> _Task details_: The answer must consist of every line below that holds the word "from".

> _Given data_:
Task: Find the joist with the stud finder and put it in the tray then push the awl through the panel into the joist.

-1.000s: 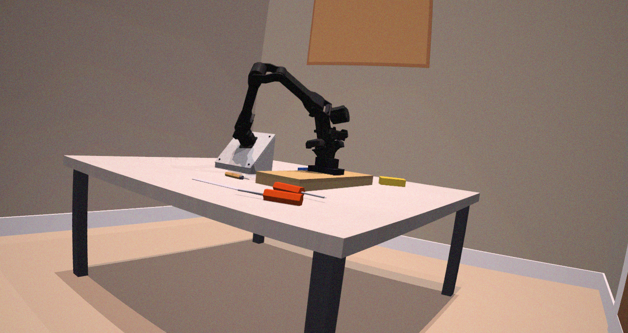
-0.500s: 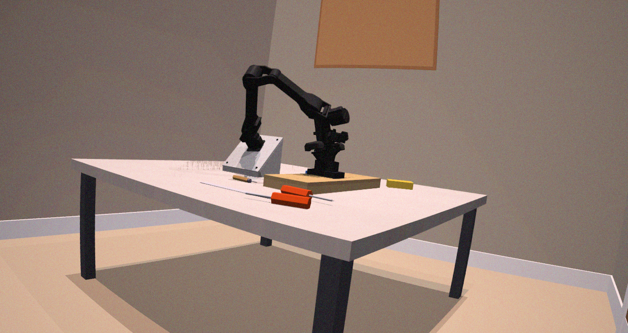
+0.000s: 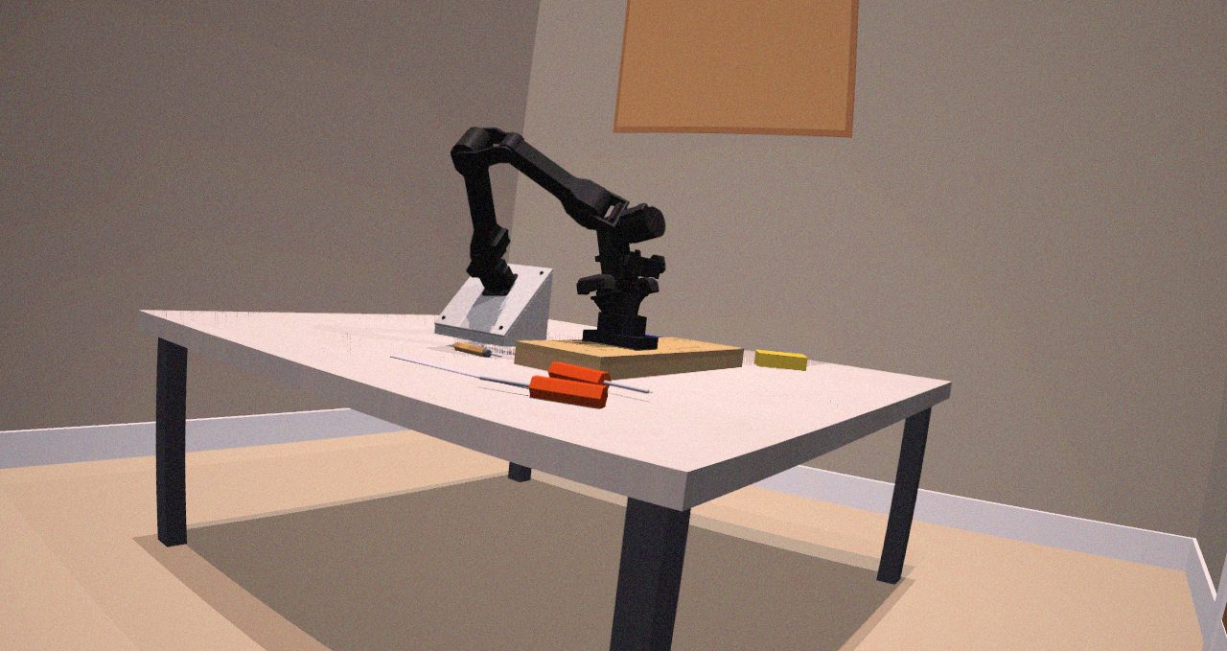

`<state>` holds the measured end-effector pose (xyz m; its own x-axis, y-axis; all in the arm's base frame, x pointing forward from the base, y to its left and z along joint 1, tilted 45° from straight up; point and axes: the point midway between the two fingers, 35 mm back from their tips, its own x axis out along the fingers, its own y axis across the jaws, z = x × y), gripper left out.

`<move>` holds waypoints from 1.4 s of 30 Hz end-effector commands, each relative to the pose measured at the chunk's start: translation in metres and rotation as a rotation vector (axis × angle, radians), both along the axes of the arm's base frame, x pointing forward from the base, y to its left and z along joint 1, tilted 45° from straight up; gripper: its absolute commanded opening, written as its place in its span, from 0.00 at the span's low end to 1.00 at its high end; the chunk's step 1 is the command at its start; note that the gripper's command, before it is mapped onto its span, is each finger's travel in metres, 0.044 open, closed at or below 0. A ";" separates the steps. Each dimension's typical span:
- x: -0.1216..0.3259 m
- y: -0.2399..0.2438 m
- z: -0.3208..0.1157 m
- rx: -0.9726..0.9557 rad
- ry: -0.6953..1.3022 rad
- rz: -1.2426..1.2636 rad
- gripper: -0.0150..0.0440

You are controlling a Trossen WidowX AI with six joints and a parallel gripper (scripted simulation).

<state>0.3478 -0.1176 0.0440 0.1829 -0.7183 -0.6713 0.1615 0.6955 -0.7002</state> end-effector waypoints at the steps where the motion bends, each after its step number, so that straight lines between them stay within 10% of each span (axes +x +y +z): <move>1: -0.003 -0.011 0.011 -0.003 0.002 -0.001 0.25; 42: -0.021 -0.091 0.093 -0.007 -0.001 -0.002 0.25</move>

> _Task result_:
`<state>` holds the measured end-effector pose (xyz m; its own x-axis, y-axis; all in the arm's base frame, x pointing forward from the base, y to its left and z along joint 1, tilted 45° from straight up; point and axes: the point midway between the two fingers, 35 mm back from their tips, its own x axis out along the fingers, its own y axis across the jaws, z = x × y), gripper left out.
`<move>` holds waypoints from 1.4 s of 30 Hz end-effector commands, each relative to the pose measured at the chunk's start: translation in metres and rotation as a rotation vector (axis × angle, radians), both along the axes of the arm's base frame, x pointing forward from the base, y to its left and z along joint 1, tilted 45° from straight up; gripper: its absolute commanded opening, written as its place in its span, from 0.00 at the span's low end to 1.00 at its high end; the chunk's step 1 is the command at its start; note that the gripper's command, before it is mapped onto its span, is each finger's travel in metres, 0.044 open, closed at or below 0. A ";" separates the steps. Each dimension's typical span:

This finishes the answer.